Abstract
Purpose
The cancer caregiving experience is multifaceted and dynamic across different phases of the cancer care continuum. This longitudinal study examined the trajectories of CQOL and caregiver emotional distress across the first year post-diagnosis.
Methods
Participants were 111 caregivers of newly diagnosed patients who completed baseline, 6-month, and 12-month follow-ups. Trajectories of CQOL, CQOL domains, caregiver depression, anxiety, and stress, were estimated using linear and quadratic mixed models.
Results
The trajectory of overall CQOL followed an inverse U-shape trend, while caregiver depression, anxiety, and stress remained stable. For CQOL domains, physical/practical needs followed a gradual trend of improvement, while social support followed an inverse U-shape trend; caregiver burden, emotional reactivity, and responsibility/duty remained stable.
Conclusions
The multidimensional needs of caregivers of newly diagnosed patients appeared to follow different trajectories across the first year post-diagnosis.

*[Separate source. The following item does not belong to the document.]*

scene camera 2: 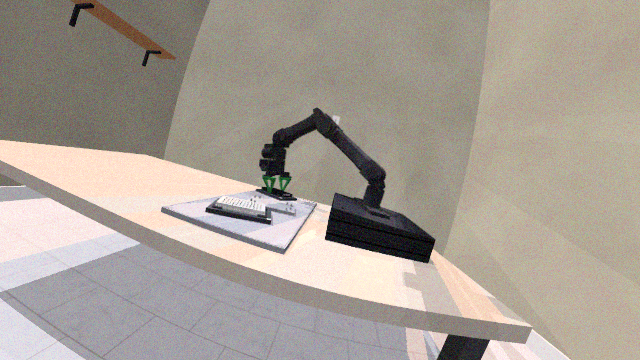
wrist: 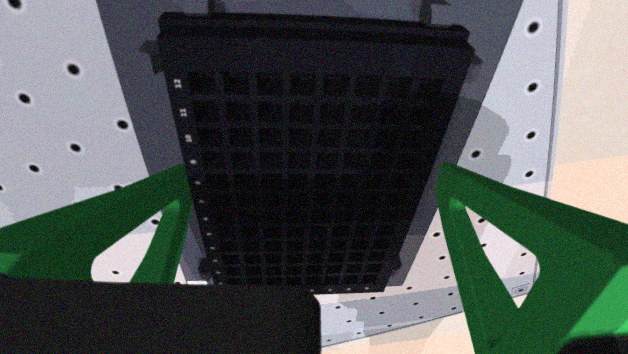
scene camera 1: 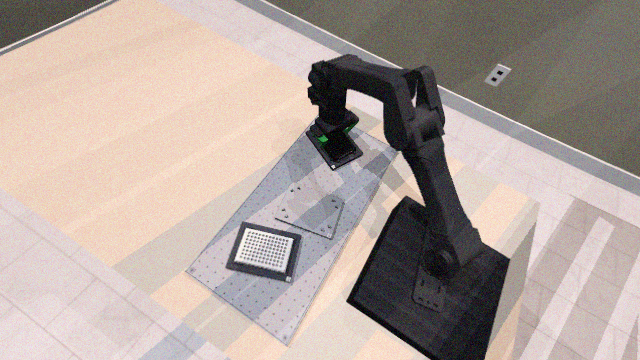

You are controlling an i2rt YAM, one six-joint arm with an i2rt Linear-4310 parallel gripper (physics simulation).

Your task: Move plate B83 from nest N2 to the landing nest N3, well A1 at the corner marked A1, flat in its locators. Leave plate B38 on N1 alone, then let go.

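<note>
A black multi-well plate [scene camera 1: 341,146] [wrist: 310,200] lies in a dark nest [scene camera 1: 346,161] [scene camera 2: 290,198] [wrist: 137,90] at the far end of the board. My gripper [scene camera 1: 337,136] [scene camera 2: 276,191] [wrist: 314,177] is open, with its green fingers down on either side of this plate, near its long edges. In the wrist view, row numbers show along the plate's left edge. A white plate [scene camera 1: 265,251] [scene camera 2: 241,204] lies in another dark nest [scene camera 1: 265,274] [scene camera 2: 240,216] at the near end. Between them is a clear nest [scene camera 1: 315,215] [scene camera 2: 287,211] with small locators and no plate. Plate and nest labels are not readable.
The nests stand on a grey perforated board [scene camera 1: 250,302] [scene camera 2: 280,242] on the wooden table [scene camera 1: 125,150] [scene camera 2: 350,270]. The arm's black base block [scene camera 1: 385,300] [scene camera 2: 375,237] stands beside the board. A wall shelf [scene camera 2: 125,29] is at upper left in scene camera 2.
</note>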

While most CQOL domains remained stable, caregivers may experience adjustment difficulties in terms of relational concerns and social support.
Ethical approval
All procedures performed in studies involving human participants were in accordance with the ethical standards of the institutional and/or national research committee and with the 1964 Helsinki declaration and its later amendments or comparable ethical standards.
Informed consent
Informed consent was obtained from all individual participants included in the study.
Disclosure statement
The authors declare no conflict of interests.